Improving arrival time predictions for vehicles in a public transport network
Tom Elliott, Doctoral Candidate, Department of Statistics
Predicting the arrival time of buses
In recent years, vehicle tracking technologies (GPS) have advanced along with communication technologies (internet, mobile apps) to the point where public transport users can see the real-time location of their buses on a map through their phones. However, the information on estimated arrival time (ETA) are still undependable. In place of statistically-founded predictive models that have been used historically, ETAs are often calculated based solely on the vehicle’s current delay, as is the case here in Auckland. These predictions assume that the timetables are accurate (they often are not), and that the delays will not be affected by traffic conditions (they often are). Thus, the predictions are frequently inaccurate and ultimately unreliable.
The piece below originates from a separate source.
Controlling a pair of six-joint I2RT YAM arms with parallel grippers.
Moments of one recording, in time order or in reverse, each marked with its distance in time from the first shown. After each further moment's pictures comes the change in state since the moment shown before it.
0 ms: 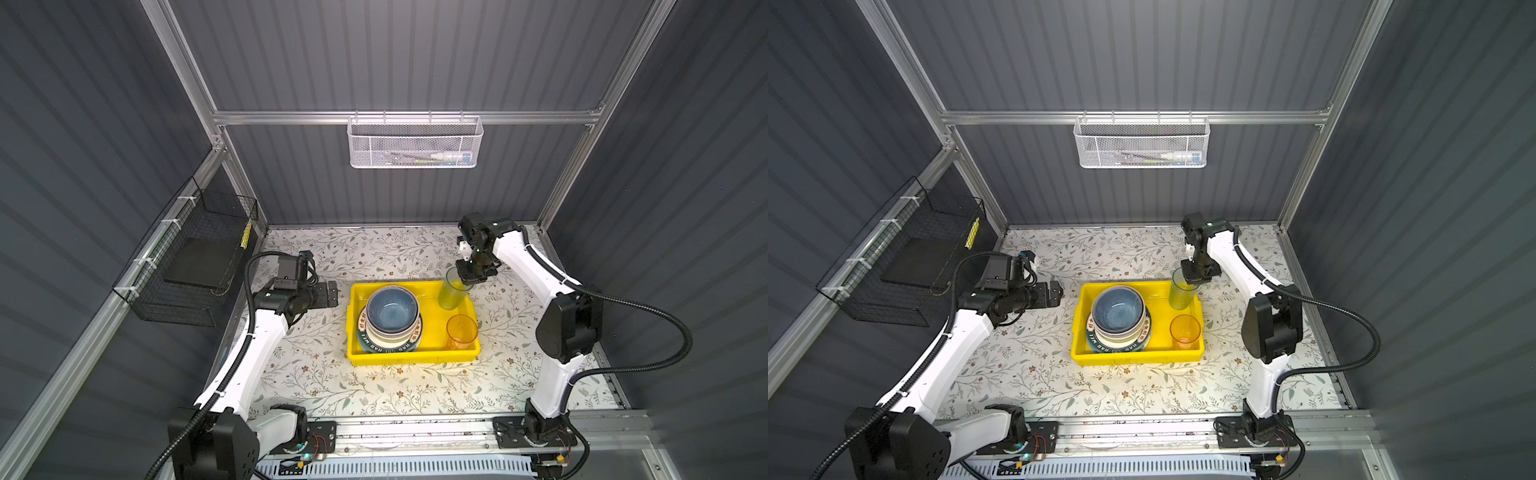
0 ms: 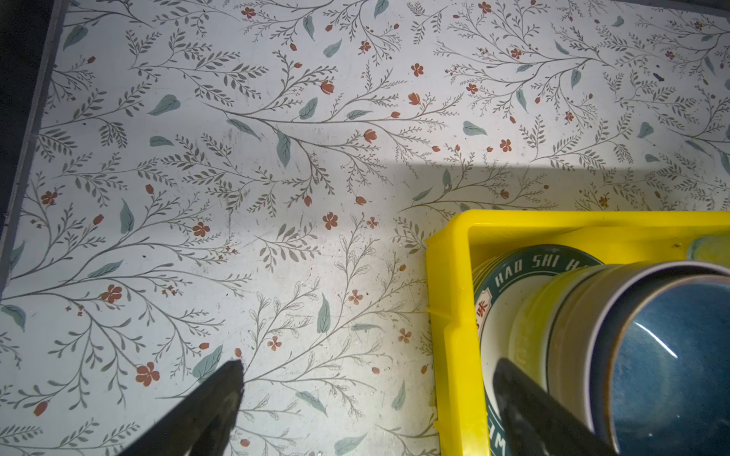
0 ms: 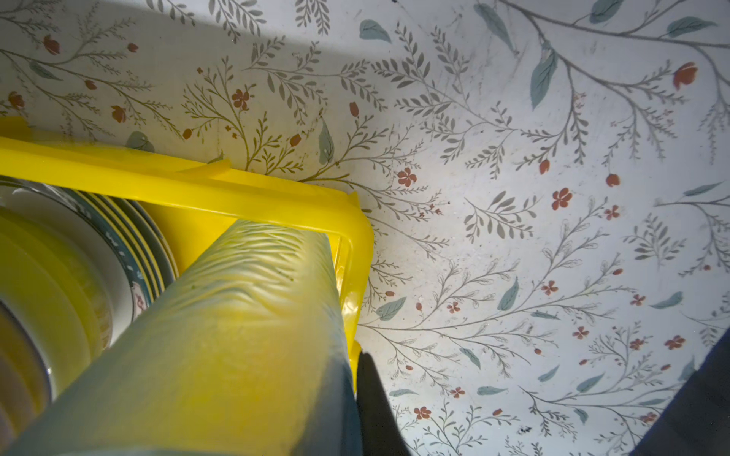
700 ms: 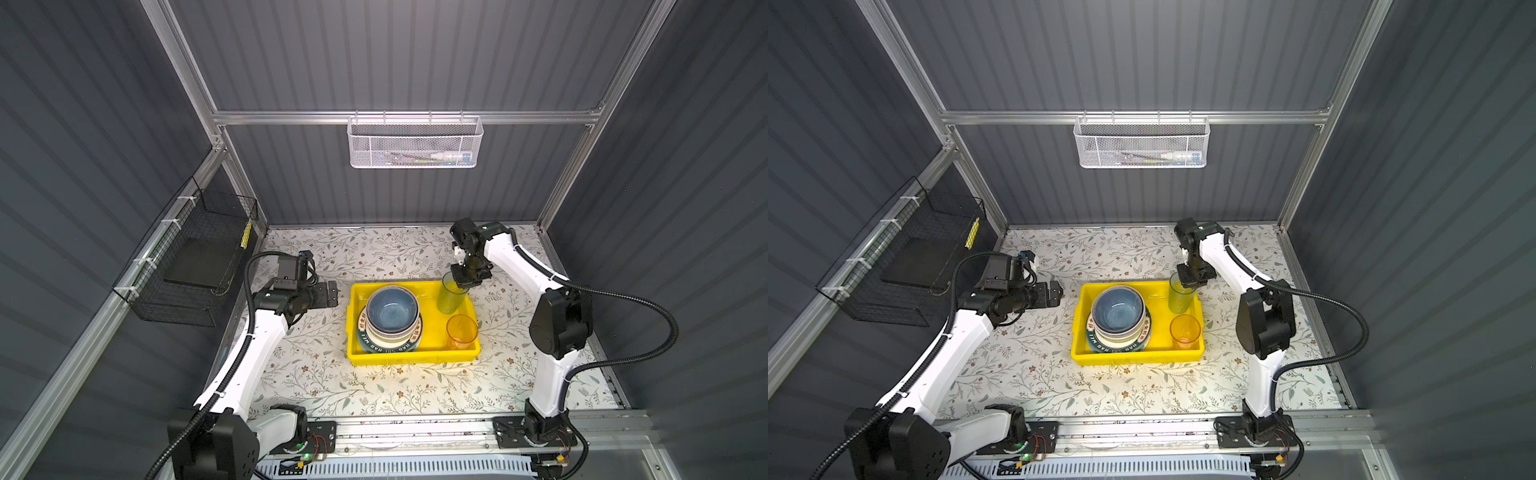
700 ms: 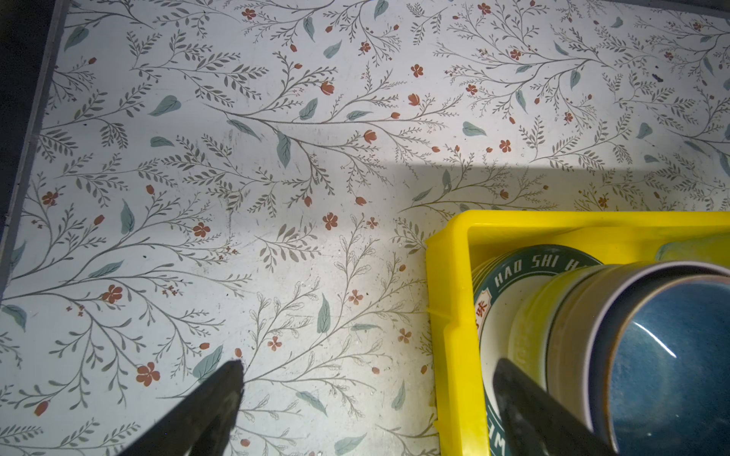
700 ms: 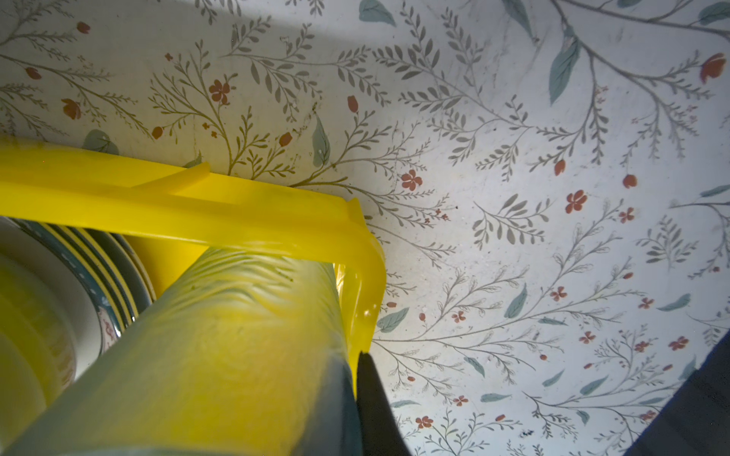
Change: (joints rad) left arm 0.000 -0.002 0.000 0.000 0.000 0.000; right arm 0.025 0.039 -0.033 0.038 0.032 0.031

Modelling network status using real-time data
We have been working on a predictive modeling framework that uses real-time vehicle locations to estimate network state (i.e., bus speeds along roads within the network), which is then used to generate ETAs that reflect current traffic conditions. This involves three stages:
- a vehicle model that uses vehicle location data, freely available via Auckland Transport’s public API, to estimate the vehicle’s state: how far (in meters) it has traveled along the route, its speed, and travel times along the way.
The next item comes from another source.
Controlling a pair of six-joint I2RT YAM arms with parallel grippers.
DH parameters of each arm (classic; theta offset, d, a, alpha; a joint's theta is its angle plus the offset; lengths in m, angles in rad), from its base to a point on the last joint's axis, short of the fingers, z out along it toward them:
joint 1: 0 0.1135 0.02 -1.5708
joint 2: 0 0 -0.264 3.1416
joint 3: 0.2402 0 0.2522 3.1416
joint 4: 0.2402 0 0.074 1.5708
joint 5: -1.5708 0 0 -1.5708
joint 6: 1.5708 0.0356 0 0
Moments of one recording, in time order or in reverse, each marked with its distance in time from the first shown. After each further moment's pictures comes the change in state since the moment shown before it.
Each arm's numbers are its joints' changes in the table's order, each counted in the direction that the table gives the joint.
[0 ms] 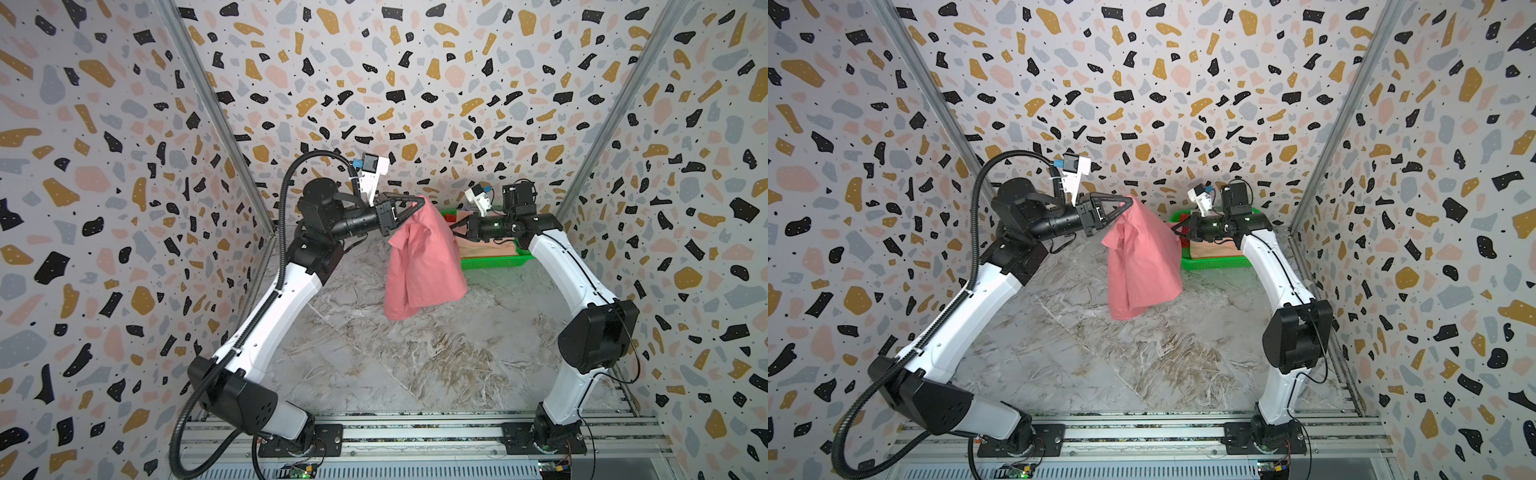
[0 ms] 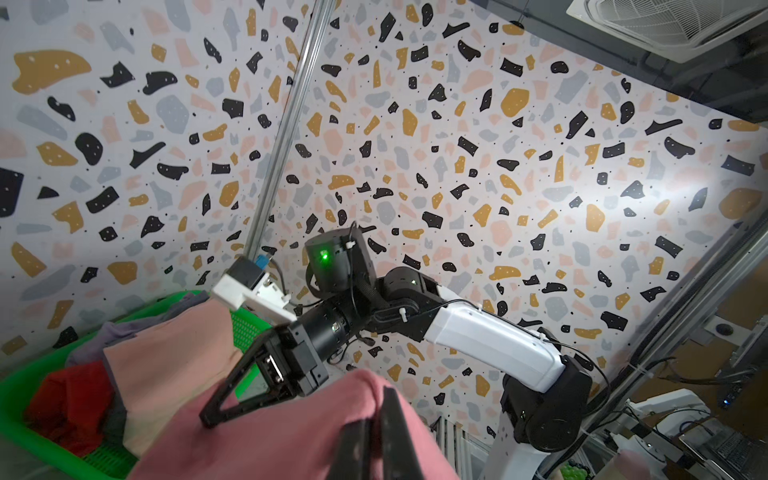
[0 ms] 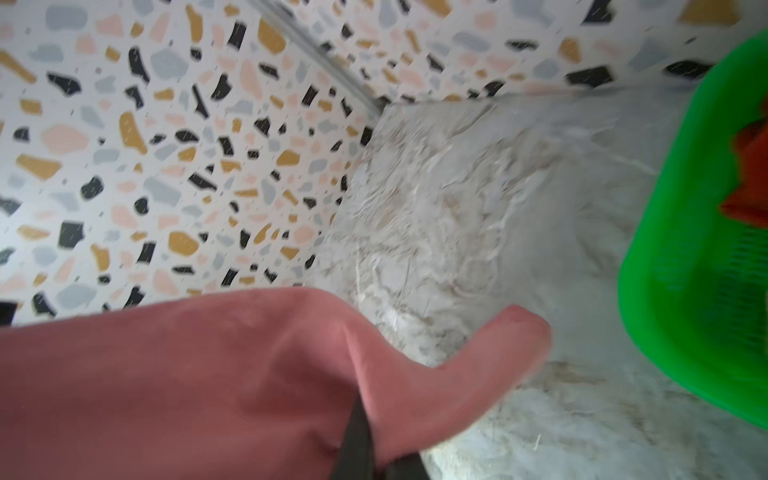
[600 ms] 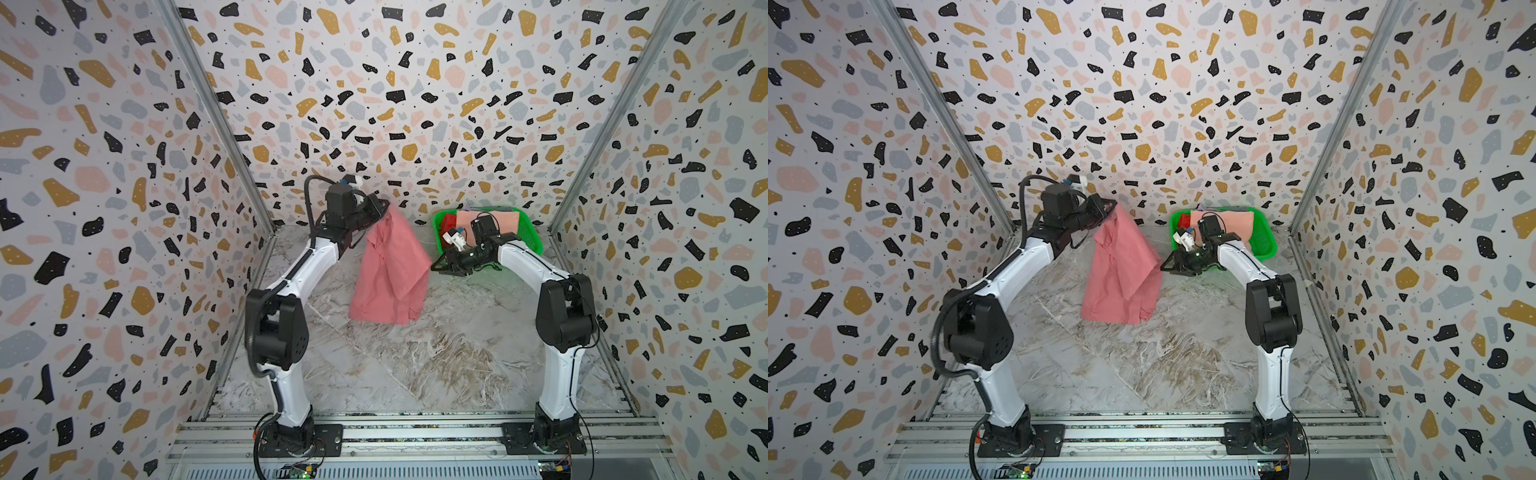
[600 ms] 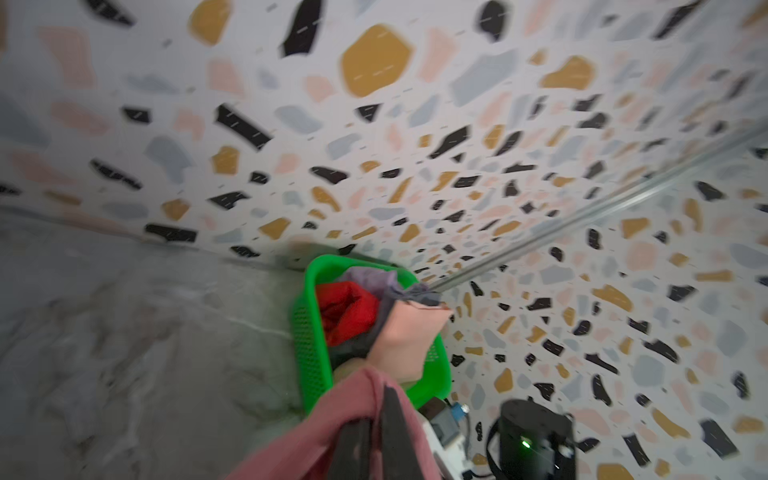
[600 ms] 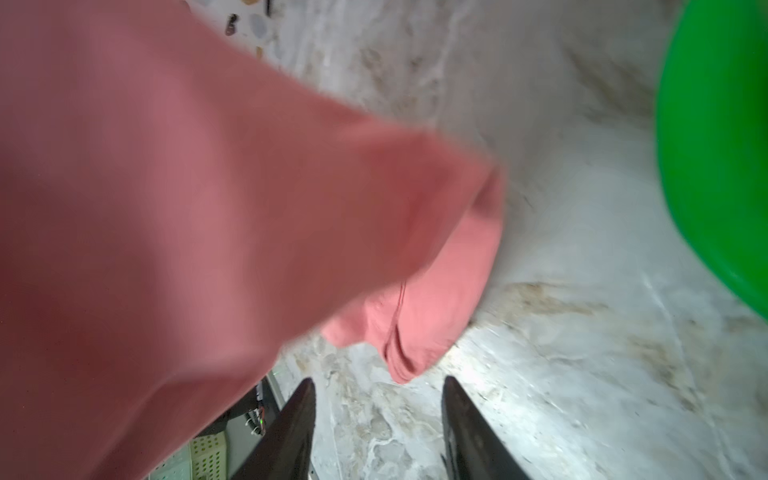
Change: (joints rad) left arm 0.167 0.513 0.078 0.091 0.442 -0.274; right arm 0.044 0.214 -0.195 -0.043 -0.134 -0.051
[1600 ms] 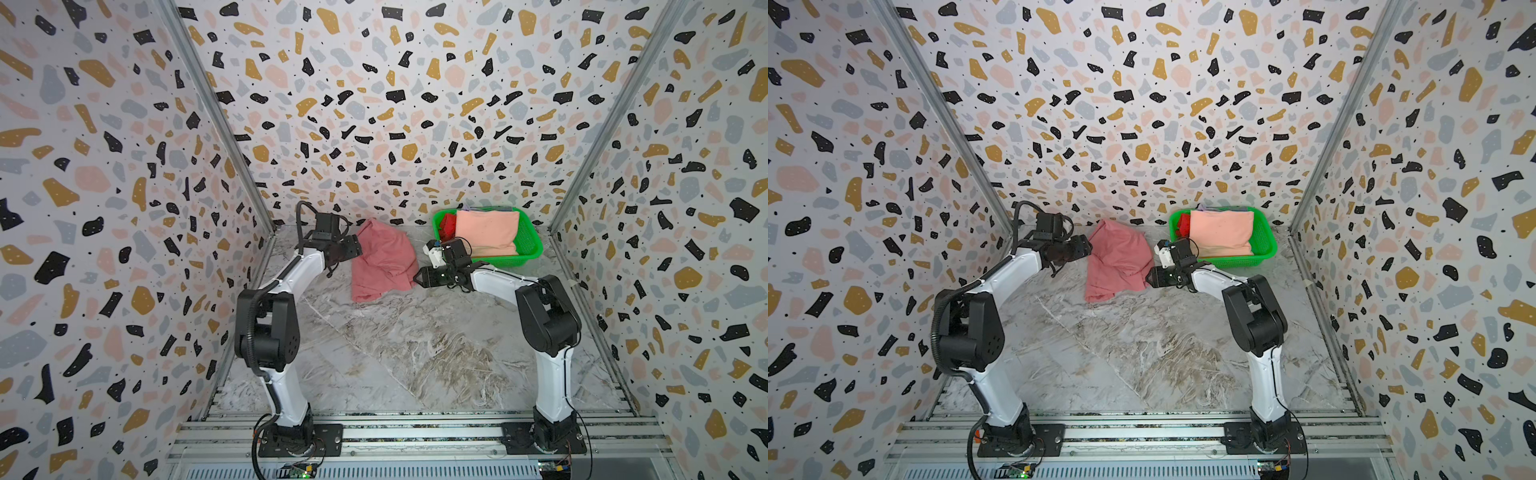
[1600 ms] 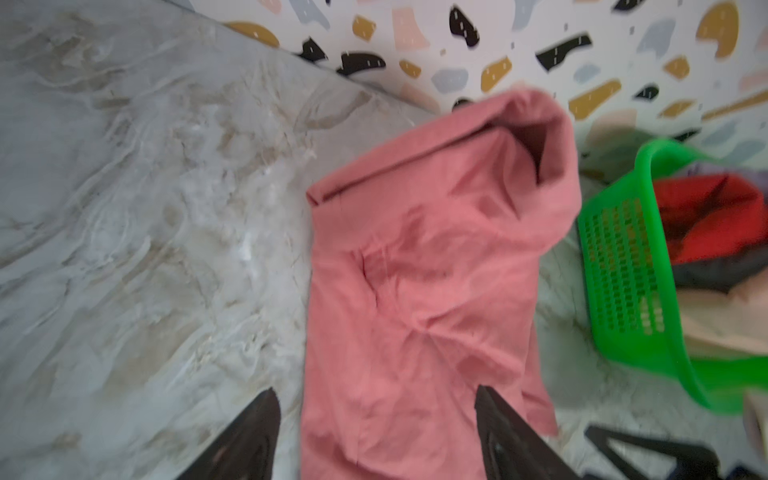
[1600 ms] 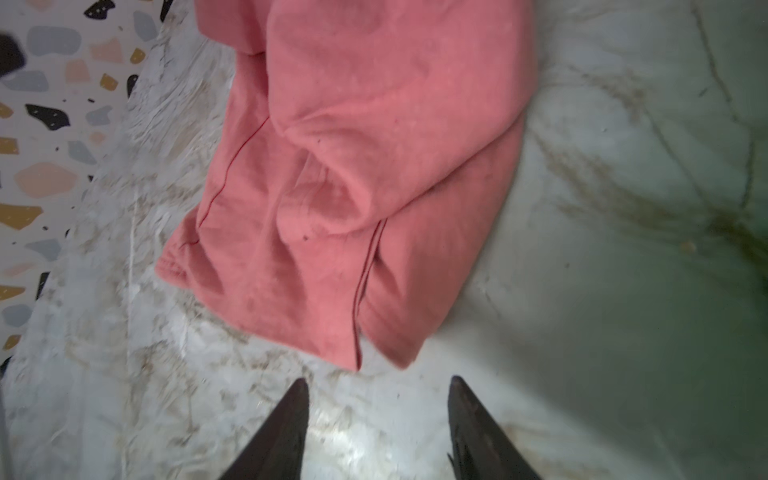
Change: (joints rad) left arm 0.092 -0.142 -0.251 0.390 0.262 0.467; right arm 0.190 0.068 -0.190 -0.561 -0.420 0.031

- a network state model that takes the estimated travel times of all vehicles, irrespective of route, and models the current average travel time of transit vehicles traveling along each road in the network; and
- an arrival time prediction model that combines the estimated vehicle state from (1) with estimated travel times from (2) to predict the arrival time at all upcoming stops, taking into account uncertainty due to traffic lights and intermediate stops. (see Figure 1)
Figure 1. Real-time vehicle locations are used to model travel times at are used to predict arrival time.
Figure 2. The VM processes real-time positions of all Auckland buses to provide ETAs to commuters.
How the virtual machines make it possible
We are using a particle filter to implement the vehicle model, as it provides a robust, extensible framework; in particular, it handles multimodality (for example at bus stops), and allows us to use an intuitive likelihood function (based on the distance between two points on a map).
The downside of this particle filter is its high computational demand: at peak times, there are upwards of 700 buses operating, each modelled using 1000’s of particles. These particles are also used in arrival time prediction, so predictions are required for every upcoming stops for all particles of each bus. In addition, this all needs to run efficiently in real-time to ensure ETAs are available to commuters as soon as possible, not 5 minutes after receiving the data.
A dedicated virtual machine is the ideal tool for the job. It can continually update ETAs in real-time as new data is received, and be supplied with enough resources so that the entire model runs in under 30 seconds. After contacting staff at the Centre for eResearch, they quickly assessed our needs and had a RVM up and running for our use. (see Figure 2)
Future work
Our goals for the future are to have the full model running on the VM in real-time, generating arrival time predictions for all future stops of active trips. We then hope to investigate using historical data, along with real-time, to estimate delays for trips that are yet to begin (currently, these are assumed on-time until the bus begins the trip). We will also look into journey planning applications that make use of our results and deciding on the “best route” to take: for example, which route is the fastest, or most likely to get me to work on-time.